(Records for the exercise Opens)

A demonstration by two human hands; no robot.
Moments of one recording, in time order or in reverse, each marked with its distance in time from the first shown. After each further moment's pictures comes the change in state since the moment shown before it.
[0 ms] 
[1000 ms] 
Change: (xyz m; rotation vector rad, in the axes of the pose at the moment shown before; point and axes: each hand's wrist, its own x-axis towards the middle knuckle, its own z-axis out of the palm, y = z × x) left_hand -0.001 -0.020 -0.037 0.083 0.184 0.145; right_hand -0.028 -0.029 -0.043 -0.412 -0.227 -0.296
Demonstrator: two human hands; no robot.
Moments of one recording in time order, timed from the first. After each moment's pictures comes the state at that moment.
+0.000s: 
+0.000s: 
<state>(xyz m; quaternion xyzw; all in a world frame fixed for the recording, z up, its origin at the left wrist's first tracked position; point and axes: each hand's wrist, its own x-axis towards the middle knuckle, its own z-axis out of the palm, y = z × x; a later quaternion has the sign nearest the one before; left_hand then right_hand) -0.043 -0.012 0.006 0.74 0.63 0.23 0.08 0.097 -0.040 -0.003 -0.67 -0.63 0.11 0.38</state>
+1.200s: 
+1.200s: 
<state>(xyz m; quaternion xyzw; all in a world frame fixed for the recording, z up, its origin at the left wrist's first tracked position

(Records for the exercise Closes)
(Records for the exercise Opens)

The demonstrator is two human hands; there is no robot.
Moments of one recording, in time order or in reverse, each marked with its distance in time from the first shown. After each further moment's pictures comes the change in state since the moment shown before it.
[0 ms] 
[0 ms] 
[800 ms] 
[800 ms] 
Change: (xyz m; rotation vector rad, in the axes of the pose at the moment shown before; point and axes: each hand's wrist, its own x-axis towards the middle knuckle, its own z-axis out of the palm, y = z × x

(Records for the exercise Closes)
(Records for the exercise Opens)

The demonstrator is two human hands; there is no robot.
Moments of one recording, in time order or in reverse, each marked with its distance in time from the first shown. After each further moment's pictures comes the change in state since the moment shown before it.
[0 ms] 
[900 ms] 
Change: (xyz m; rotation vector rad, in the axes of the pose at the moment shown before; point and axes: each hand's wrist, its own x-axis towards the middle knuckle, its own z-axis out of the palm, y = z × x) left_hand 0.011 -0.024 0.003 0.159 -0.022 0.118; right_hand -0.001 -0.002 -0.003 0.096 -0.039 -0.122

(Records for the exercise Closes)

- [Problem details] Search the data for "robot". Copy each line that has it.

- [Task output]
A demonstration by two human hands; no robot.
Demonstrator: two human hands; no robot.
The demonstrator is two human hands; there is no robot.
The demonstrator is two human hands; there is no robot.

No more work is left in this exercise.